- SUPPLIED INFORMATION -
-- Opening Marker --

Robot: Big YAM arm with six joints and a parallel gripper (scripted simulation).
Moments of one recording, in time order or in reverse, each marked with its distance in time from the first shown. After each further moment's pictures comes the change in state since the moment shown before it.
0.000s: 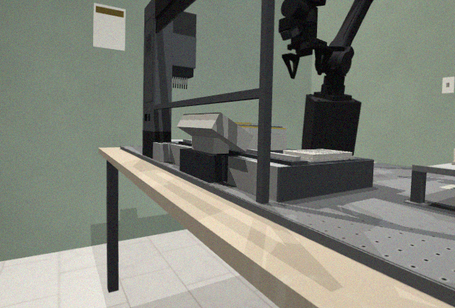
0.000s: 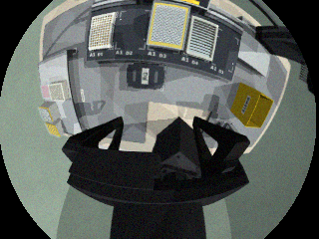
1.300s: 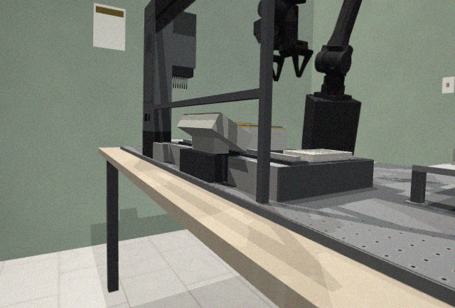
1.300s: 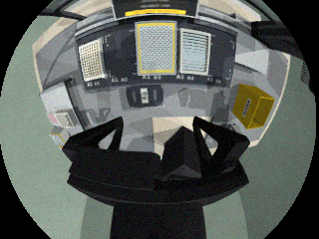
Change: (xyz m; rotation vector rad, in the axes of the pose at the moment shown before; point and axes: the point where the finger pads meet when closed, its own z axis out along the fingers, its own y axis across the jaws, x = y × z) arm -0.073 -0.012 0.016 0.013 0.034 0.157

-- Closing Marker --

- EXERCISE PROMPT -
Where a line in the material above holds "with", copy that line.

- WRITTEN ANSWER -
Robot: Big YAM arm with six joints and a parallel gripper (scripted simulation).
Moments of one recording, in time order or in reverse, each marked with its distance in time from the first shown. After each further moment's pictures comes the change in state since the moment shown before it.

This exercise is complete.